┌─ SUPPLIED MATERIAL

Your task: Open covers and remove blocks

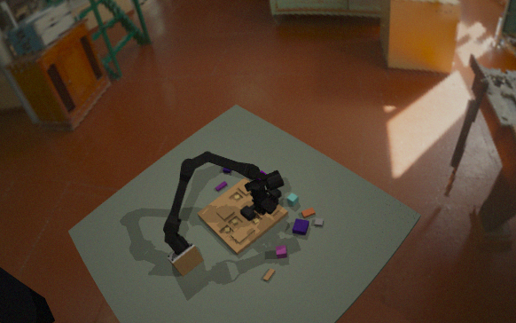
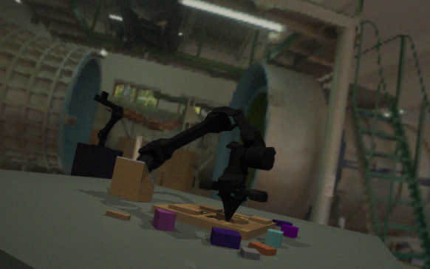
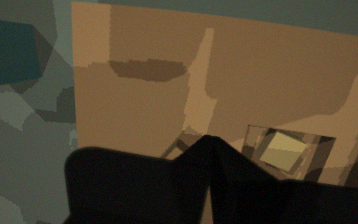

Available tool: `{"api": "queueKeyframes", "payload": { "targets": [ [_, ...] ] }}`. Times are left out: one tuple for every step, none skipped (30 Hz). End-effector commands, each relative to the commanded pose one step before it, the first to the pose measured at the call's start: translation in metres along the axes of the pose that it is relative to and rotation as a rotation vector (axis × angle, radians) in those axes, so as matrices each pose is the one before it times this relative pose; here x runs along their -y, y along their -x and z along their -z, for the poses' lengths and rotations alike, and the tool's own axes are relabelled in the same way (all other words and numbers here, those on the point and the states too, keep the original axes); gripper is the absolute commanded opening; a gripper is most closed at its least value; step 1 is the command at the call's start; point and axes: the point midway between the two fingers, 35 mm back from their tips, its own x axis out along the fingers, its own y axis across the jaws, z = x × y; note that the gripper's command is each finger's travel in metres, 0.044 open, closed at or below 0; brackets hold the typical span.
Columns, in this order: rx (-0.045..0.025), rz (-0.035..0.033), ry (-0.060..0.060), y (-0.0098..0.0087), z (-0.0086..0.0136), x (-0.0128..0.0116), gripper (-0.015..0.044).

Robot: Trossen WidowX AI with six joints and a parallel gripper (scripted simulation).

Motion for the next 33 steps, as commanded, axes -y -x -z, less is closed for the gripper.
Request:
{"api": "queueKeyframes", "payload": {
  "targets": [
    [-0.00734,-0.00135,-0.0029,-0.00039,0.00343,-0.00321,0.0],
    [-0.00002,-0.00003,0.0,0.00001,0.00054,-0.00062,0.0],
    [-0.00003,-0.00003,0.0,0.00001,0.00069,-0.00079,0.0],
    [-0.00003,-0.00004,0.0,0.00001,0.00077,-0.00088,0.0],
    [-0.00004,-0.00004,0.0,0.00001,0.00082,-0.00092,0.0],
    [-0.00004,-0.00004,0.0,0.00001,0.00084,-0.00094,0.0],
    [-0.00005,-0.00004,0.0,0.00001,0.00085,-0.00094,0.0],
    [-0.00005,-0.00004,0.0,0.00001,0.00086,-0.00094,0.0],
    [-0.00005,-0.00004,0.0,0.00001,0.00086,-0.00093,0.0],
    [-0.00006,-0.00004,0.0,0.0,0.00087,-0.00093,0.0],
    [-0.00006,-0.00004,0.0,0.0,0.00087,-0.00093,0.0],
    [-0.00007,-0.00004,0.0,0.0,0.00088,-0.00093,0.0],
    [-0.00007,-0.00003,0.0,0.0,0.00088,-0.00092,0.0],
    [-0.00007,-0.00003,0.0,0.0,0.00089,-0.00092,0.0],
    [-0.00008,-0.00003,0.0,0.0,0.0009,-0.00092,0.0],
    [-0.00008,-0.00003,0.0,0.0,0.0009,-0.00091,0.0],
    [-0.00009,-0.00003,0.0,0.0,0.0009,-0.00091,0.0],
    [-0.00007,-0.00002,0.0,0.0,0.00072,-0.00072,0.0],
    [-0.00004,-0.00001,0.0,0.0,0.00044,-0.00044,0.0],
    [-0.00001,0.0,0.0,0.0,0.00017,-0.00012,0.0],
    [-0.00001,-0.00001,0.0,0.0,0.00035,-0.00023,0.0],
    [-0.00002,-0.00001,0.0,0.0,0.0005,-0.00033,0.0],
    [-0.00002,-0.00002,0.0,0.0,0.00066,-0.00043,0.0],
    [-0.00003,-0.00002,0.0,0.00001,0.00082,-0.00054,0.0],
    [-0.00004,-0.00002,0.0,0.00001,0.00098,-0.00064,0.0],
    [-0.00005,-0.00003,0.0,0.00001,0.00108,-0.0007,0.0],
    [-0.00005,-0.00003,0.0,0.0,0.00111,-0.00071,0.0],
    [-0.00006,-0.00003,0.0,0.0,0.00112,-0.00071,0.0],
    [-0.00006,-0.00002,0.0,0.0,0.00112,-0.00071,0.0],
    [-0.00007,-0.00002,0.0,0.0,0.00112,-0.0007,0.0],
    [-0.00007,-0.00002,0.0,0.0,0.00113,-0.0007,0.0],
    [-0.00008,-0.00002,0.0,0.0,0.00113,-0.0007,0.0],
    [-0.00008,-0.00002,0.0,0.0,0.00114,-0.00069,0.0]
  ]
}}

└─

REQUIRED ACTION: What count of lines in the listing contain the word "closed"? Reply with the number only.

RESPONSE AREA: 2